4. SnarkProof (192 bytes):
- a (G1Point, 64 bytes).
- b (G2Point, 128 bytes).
- c (G1Point, 64 bytes).
Elliptic Curve Math
1. P1 and P2:
- P1 (512 bits, 64 bytes): Generator point for G1.
- P2 (1024 bits, 128 bytes): Generator point for G2.
2. Negate Point:
- Input: G1Point (64 bytes).
- Output: Negated G1Point (64 bytes).
3. Addition:
- Inputs: Two G1Point values (each 64 bytes).
- Output: Resultant G1Point (64 bytes).
4. Scalar Multiplication:
- Inputs: G1Point (64 bytes), scalar s (256 bits, 32 bytes).
- Output: Scaled G1Point (64 bytes).
5. Pairing:
- Inputs: Arrays of G1Point and G2Point (each G1Point = 64 bytes, each G2Point = 128 bytes).
- Output: Boolean (1 byte).
6. Pairing Check:
- Input: Four pairs of G1Point and G2Point (4 x 64 bytes + 4 x 128 bytes = 768 bytes).
- Output: Boolean (1 byte).
Verification Logic (logic that will be supported directly by L1)
1. Verify Function:
- Inputs:
- vk (Verification Key, 640 bytes).
- input (Array of public inputs, each 256 bits, 32 bytes; total size = number of inputs × 32 bytes).
- proof (SNARK proof, 192 bytes).
- Steps:
1. Input Validation:
- Ensure input.length + 1 == vk.ic.length.
- Ensure all input[i] values are less than FIELD_SIZE (256 bits, 32 bytes).
2. Compute vk_x:
- Start with vk_x as G1Point (0, 0) (64 bytes).
- For each public input:
- Scale vk.ic[i + 1] (64 bytes) by input[i] (32 bytes) using scalar_mul.
- Add the result to vk_x (64 bytes) using addition.
- Add vk.ic[0] (64 bytes) to finalize vk_x.
3. Pairing Check:
- Use pairingProd4 (extended pairing function for 4 arguments) to verify the pairing:
- Inputs: Negated proof a (64 bytes), proof b (128 bytes), vk.alfa1 (64 bytes), vk.beta2 (128 bytes), vk_x (64 bytes), vk.gamma2 (128 bytes), proof c (64 bytes), and vk.delta2 (128 bytes).

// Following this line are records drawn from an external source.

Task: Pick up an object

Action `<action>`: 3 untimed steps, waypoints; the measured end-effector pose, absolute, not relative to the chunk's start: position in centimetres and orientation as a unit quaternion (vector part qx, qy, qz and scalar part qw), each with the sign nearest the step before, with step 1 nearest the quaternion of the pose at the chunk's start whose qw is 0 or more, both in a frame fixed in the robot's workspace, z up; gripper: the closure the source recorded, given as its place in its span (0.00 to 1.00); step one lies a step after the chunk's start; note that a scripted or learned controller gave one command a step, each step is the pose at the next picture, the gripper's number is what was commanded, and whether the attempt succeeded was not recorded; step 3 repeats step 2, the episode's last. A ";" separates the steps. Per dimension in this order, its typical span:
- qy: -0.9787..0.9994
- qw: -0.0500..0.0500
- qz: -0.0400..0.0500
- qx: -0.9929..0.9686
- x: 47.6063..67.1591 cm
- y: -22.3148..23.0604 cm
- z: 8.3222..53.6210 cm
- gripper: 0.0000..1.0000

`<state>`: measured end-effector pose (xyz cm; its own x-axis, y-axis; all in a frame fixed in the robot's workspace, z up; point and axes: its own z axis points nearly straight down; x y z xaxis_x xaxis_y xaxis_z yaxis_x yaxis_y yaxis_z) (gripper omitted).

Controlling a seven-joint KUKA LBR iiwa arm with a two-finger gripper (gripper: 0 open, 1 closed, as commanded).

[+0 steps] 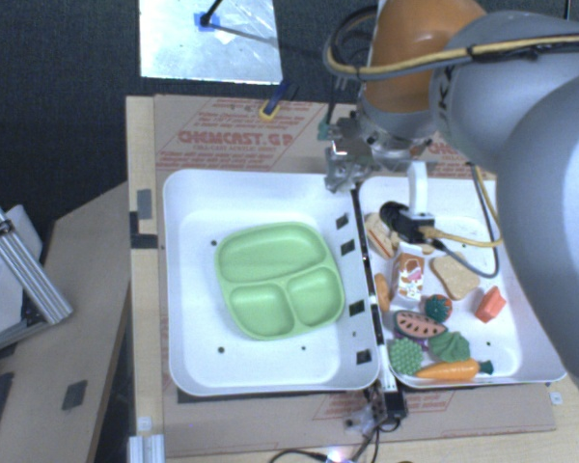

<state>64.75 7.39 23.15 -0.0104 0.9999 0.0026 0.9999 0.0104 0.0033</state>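
My gripper (345, 174) hangs over the far end of the divider between the two bins, just above the back rim. Nothing can be seen held in it. The right bin (521, 350) holds several toy foods: a bun (377, 231) nearest the gripper, a small carton (408, 278), a bread slice (454, 276), a red block (490, 303), a watermelon slice (420, 325), a leafy green piece (451, 344) and a carrot (449, 369). A green divided plate (275, 278) lies in the left bin (188, 258).
The bulky grey arm (531, 114) covers the upper right of the view and part of the right bin. A shiny sheet (210, 27) lies behind the bench. A metal frame (19, 268) stands at the left.
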 end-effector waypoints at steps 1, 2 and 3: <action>0.708 0.000 0.000 0.706 63.7 7.3 21.5 1.00; 0.707 0.001 0.001 0.707 63.9 6.6 21.5 1.00; 0.707 0.001 0.001 0.707 63.9 6.6 21.5 1.00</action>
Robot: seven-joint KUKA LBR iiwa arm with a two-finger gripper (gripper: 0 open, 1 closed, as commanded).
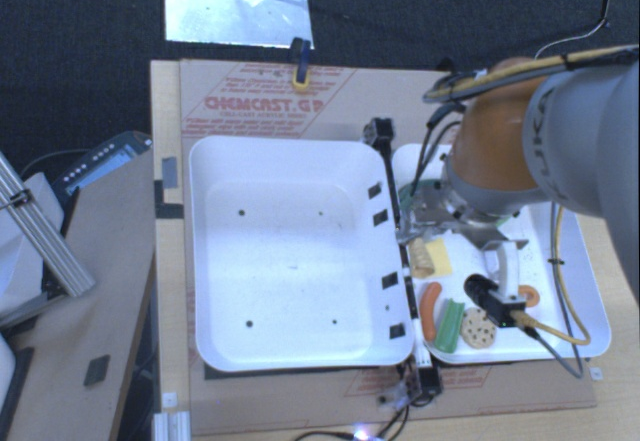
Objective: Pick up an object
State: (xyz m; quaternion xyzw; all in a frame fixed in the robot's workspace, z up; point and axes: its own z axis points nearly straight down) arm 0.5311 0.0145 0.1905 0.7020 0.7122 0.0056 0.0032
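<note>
My gripper [420, 227] is low in the right bin [590, 329], close to its left wall, under the grey and orange wrist. Just below it lies a pale yellow wedge [427, 257]. Further toward the front are an orange sausage [430, 308], a green stick [449, 325] and a round biscuit with dark chips [478, 329]. A small orange ring [528, 297] lies to the right of them. Something green [409, 195] peeks out beside the wrist at the bin's back left. I see nothing held.
The left bin [290, 249] is a wide white tray sharing a wall with black clips [390, 279] with the right one. Both bins rest on a cardboard sheet [260, 104]. A yellow cable [560, 329] loops over the right bin's front.
</note>
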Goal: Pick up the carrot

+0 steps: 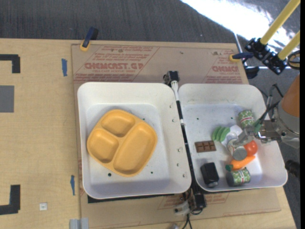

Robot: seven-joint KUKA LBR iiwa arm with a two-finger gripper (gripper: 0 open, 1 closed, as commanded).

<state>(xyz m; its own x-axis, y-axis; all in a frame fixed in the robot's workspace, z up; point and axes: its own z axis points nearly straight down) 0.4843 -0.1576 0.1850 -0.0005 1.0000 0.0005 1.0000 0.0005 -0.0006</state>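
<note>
The carrot (243,162) lies in the right-hand bin (205,99), low down toward its near right corner, a short orange stub lying roughly crosswise with one end tipped up to the right. It is hemmed in: a red tomato-like piece (251,148) sits just above it and seems to touch it, a grey and silver object (237,152) is at its upper left, and a small can with a green label (238,176) lies right below it. The gripper (251,136) reaches in from the right edge of that bin and hangs over this cluster, a little above the carrot and closer to the tomato than to the carrot itself. From where I stand I can't make out whether it is spread or closed, and I see nothing held in it. As I read it, the grasp has not been made yet, and the approach is the step in hand. To do it well, the tool should probably shift a touch toward the near side so it centres on the orange body, then close across the carrot's narrow width, not along its length. The tomato and the can leave little room on either side, so a straight, careful descent matters, or a neighbour gets pinched instead. The yellow divided plate (122,141) in the left bin (95,94) is well apart and plays no part.
</note>
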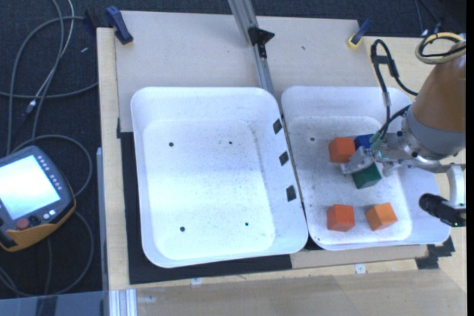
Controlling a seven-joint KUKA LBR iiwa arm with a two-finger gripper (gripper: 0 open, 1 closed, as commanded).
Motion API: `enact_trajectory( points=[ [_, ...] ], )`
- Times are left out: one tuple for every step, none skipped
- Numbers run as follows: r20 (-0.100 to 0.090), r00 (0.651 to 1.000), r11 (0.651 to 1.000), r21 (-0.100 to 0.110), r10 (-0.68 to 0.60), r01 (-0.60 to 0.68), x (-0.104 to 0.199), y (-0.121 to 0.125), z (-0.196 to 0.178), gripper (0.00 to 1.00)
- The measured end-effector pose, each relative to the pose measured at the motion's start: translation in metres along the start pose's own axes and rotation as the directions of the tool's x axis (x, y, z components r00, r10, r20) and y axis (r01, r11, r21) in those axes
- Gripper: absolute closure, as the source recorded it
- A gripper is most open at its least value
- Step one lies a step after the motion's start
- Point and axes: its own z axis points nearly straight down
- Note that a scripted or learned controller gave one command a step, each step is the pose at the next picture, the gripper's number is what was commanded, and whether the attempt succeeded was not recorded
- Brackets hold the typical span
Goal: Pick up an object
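- On the bench (185, 48) we see two shallow white bins side by side: the left bin (148, 115) and the right bin (304, 103), with the arm (443, 103) reaching in from the right over the far side of the right bin.
- In the right bin, the blocks lie in two groups: an orange block (341, 149) near the middle with a blue block (364, 140) just beside it, and two more orange blocks, one (341, 217) and another (381, 215), near the front wall, well apart from the arm.
- At the arm's tip, the gripper (364, 165) sits low over a green block (366, 176), which lies just beside the middle orange block.
- We cannot tell whether the pincer is released or clenched; its metal parts blur into the green block, so we cannot say that it holds anything.
- We judge the step in hand to be the grasp itself, with the green block as the likely target.
- The next move, as we read it, calls for a firm closing on the green block alone, without catching the orange or blue neighbours, then a straight lift clear of the bin floor.
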Motion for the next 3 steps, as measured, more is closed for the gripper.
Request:
enact_trajectory(
  points=[
    [0.001,1.0,1.0,-0.003,-0.002,0.002,0.0,0.001,-0.011,1.0],
    [0.001,1.0,1.0,-0.003,-0.001,0.001,0.018,0.003,-0.06,1.0],
    [0.0,1.0,1.0,0.003,0.001,-0.001,0.016,0.002,-0.057,0.0]
  ],
)
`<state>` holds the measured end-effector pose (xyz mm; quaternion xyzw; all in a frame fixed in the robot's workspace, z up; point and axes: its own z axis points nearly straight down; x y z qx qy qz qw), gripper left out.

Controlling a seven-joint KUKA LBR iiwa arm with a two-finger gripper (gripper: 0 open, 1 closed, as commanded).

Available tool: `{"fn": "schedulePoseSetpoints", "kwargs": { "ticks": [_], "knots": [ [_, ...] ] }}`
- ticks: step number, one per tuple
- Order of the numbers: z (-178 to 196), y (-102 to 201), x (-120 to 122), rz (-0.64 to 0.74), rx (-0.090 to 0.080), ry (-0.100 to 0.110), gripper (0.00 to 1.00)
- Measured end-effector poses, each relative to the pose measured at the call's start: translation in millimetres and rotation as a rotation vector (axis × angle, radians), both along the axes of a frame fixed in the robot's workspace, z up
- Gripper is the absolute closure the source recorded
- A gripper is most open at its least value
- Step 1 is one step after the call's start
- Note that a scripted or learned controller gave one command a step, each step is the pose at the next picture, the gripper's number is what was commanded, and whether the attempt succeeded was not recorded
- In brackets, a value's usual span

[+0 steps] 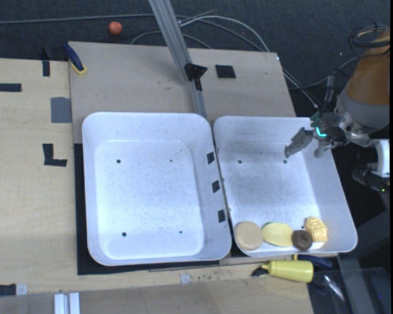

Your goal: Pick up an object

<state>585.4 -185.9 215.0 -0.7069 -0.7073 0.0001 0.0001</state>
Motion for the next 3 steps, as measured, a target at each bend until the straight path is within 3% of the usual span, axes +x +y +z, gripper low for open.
{"fn": "schedulePoseSetpoints", "kwargs": {
  "ticks": [1, 3],
  "knots": [
    [0, 0, 0, 0.000, 0.000, 0.000, 0.00],
    [-105, 12, -8, 0.001, 0.001, 0.004, 0.00]
  ]
}}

- Output: Boolean (1 byte).
- Output:
- Returns true (1 byte) if the proof is valid, false (1 byte) otherwise.
Summary of Sizes
1. Key Sizes:
- Verification Key: 640 bytes. (example for 2 public inputs)
- Public Inputs: Each 256 bits, 32 bytes.
- SNARK Proof: 192 bytes.
2. Operations:
- Addition (G1Point): Input = 64 bytes × 2, Output = 64 bytes.
- Scalar Multiplication (G1Point): Input = 64 bytes + 32 bytes, Output = 64 bytes.
- Pairing Check: Input = 768 bytes, Output = 1 byte.